« Les SEGPA » : le film tiré d’une série déjà stigmatisante

Cyril Hanouna annonce fièrement la sortie en avril 2022 d'un film qu'il co-produit : les SEGPA ! Un dérivé de la web-série montée à 2 millions d'abonnés, en faisant passer les élèves de SEGPA pour des demeuré.es encadré.es par des psychopathes. Mais comment agir face à une telle stigmatisation ?

Le Sgen-CFDT s’associe à la dénonciation de ce film « Les SEGPA » lancée par Rachid Zerrouki sur Twitter en réaction à un post de Cyril Hanouna, suivie ensuite par de nombreuses voix. Vous pouvez vous y associer en signant cette pétition.

La série on la connaît et on la critique depuis 2016. Elle fait rire les ados (y compris de SEGPA… mais d’un rire plus jaune…) parce qu’on y voit des jeunes adultes dont on a l’impression qu’ils ont redoublé dix fois, parce qu’ils se permettent tout et n’importe quoi et que les profs qui leur font face ne sont pas en reste et dépassent largement les bornes.
Et c’est drôle de casser les codes et de dépasser les limites, surtout quand on a 14 ans…
Oui mais… cela pourrait être tolérable si tout le monde en prenait pour son grade et que tout le système était caricaturé.
Mais dans cette websérie, ce sont bien des élèves de SEGPA déjà bien malmenés qui sont pris pour cible et considérés comme des abrutis.
Trop facile… et stigmatisant pour des élèves comme « les SEGPA » au collège ou « les STMG » au lycée (vous connaissiez peut-être « les SES » ou « les CPPN » à une autre époque…), des expressions qui sont des insultes sur les réseaux sociaux (il suffit de faire une recherche sur l’un d’entre eux pour s’en rendre compte).

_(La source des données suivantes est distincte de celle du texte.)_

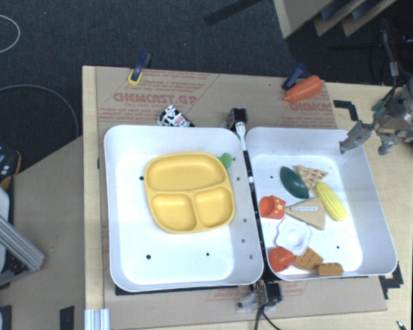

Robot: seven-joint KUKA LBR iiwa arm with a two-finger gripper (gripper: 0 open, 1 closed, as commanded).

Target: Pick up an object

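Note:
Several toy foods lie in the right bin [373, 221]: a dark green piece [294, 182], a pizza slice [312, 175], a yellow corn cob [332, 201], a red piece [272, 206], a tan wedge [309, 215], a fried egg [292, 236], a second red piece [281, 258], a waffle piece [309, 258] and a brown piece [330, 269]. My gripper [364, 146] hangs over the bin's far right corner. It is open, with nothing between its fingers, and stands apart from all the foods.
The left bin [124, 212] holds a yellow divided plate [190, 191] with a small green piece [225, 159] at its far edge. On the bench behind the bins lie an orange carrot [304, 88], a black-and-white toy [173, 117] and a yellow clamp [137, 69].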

La caricature a été inventée pour se moquer des puissants, pas des plus fragiles !

segpa

Et si on poursuivait le débat sur « les SEGPA » ?

Cette affaire aura au moins eu le mérite de mettre en lumière le sort réservé à ces élèves qui n’ont pas les relais médiatiques d’autres sections plus prestigieuses…
Un élément de toute cette navrante histoire est plus qu’ennuyeux et ne disparaitrait pas avec la suppression du film : ce stigmate, cette étiquette, ce n’est pas Cyril Hanouna qui l’a collée. On peut certes dénoncer le fait qu’il la surligne avec un stylo jaune fluorescent, mais elle était déjà là.
On s’offusque : « il vient renforcer un harcèlement qui était déjà présent dans les collèges »? Mais d’où provient-il ce harcèlement ?
Le Sgen-CFDT travaille avec ATD Quart Monde sur le projet CIPES depuis 5 ans.
Ce travail de long cours a permis de mettre en évidence le fait que de nombreux enfants étaient orientés dans ces sections du fait de leur origine sociale.
Dit autrement, à résultats scolaires équivalents, les parents de milieux plus favorisés trouveront d’autres solutions et éviteront la SEPGA pour leurs enfants.

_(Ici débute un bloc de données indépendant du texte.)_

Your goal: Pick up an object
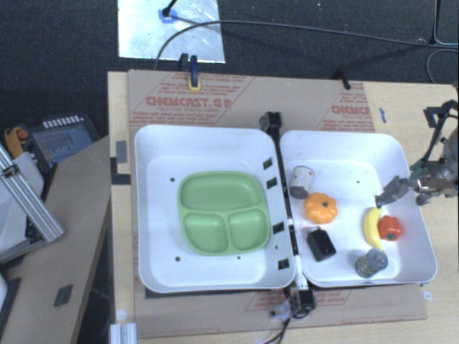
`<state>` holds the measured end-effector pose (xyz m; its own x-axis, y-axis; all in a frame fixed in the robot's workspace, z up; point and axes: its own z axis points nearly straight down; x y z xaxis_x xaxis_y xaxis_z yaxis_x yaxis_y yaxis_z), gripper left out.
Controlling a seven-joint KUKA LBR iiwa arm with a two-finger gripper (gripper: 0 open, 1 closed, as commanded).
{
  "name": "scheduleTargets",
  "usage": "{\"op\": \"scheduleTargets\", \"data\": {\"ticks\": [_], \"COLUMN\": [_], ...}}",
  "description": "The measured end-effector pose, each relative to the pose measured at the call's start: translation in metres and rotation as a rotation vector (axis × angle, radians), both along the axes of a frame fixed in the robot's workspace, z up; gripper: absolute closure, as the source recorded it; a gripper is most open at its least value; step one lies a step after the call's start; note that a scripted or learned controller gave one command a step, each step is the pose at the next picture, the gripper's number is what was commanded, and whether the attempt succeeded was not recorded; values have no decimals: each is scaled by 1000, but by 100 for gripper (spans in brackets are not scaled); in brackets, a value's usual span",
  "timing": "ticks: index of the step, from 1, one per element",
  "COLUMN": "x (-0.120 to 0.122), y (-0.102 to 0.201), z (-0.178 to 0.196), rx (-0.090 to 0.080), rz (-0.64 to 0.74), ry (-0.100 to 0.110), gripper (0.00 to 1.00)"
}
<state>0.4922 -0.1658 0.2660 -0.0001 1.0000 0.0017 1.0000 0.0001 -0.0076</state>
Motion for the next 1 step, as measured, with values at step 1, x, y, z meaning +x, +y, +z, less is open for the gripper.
{"op": "scheduleTargets", "data": {"ticks": [1], "x": [2], "y": [0], "z": [5], "rx": [-3], "rz": [3], "ry": [-10], "gripper": [0]}}
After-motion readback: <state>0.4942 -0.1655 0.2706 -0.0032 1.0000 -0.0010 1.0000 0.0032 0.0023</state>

C’est ainsi que l’on retrouve plus de 80% d’enfants de milieux défavorisés dans ces sections.

Nous ne nous satisfaisons pas d’une telle ségrégation sociale et c’est bien aussi à une stigmatisation structurelle qu’il faudrait s’attaquer en plus de celle entretenue dans les cours de récré ou sur internet. Nous devrions être capables d’accueillir tous ces élèves dans un collège unique, sans étiquettes stigmatisantes, mais au sein duquel plusieurs parcours pourraient être possibles et donc mieux respectés. En commençant par proposer des cours en ateliers à tous les élèves et pas seulement aux élèves de SEGPA, par exemple. La revalorisation de la voie professionnelle et des « premiers de corvée » restera une incantation si elle n’est pas accompagnée de telles mesures.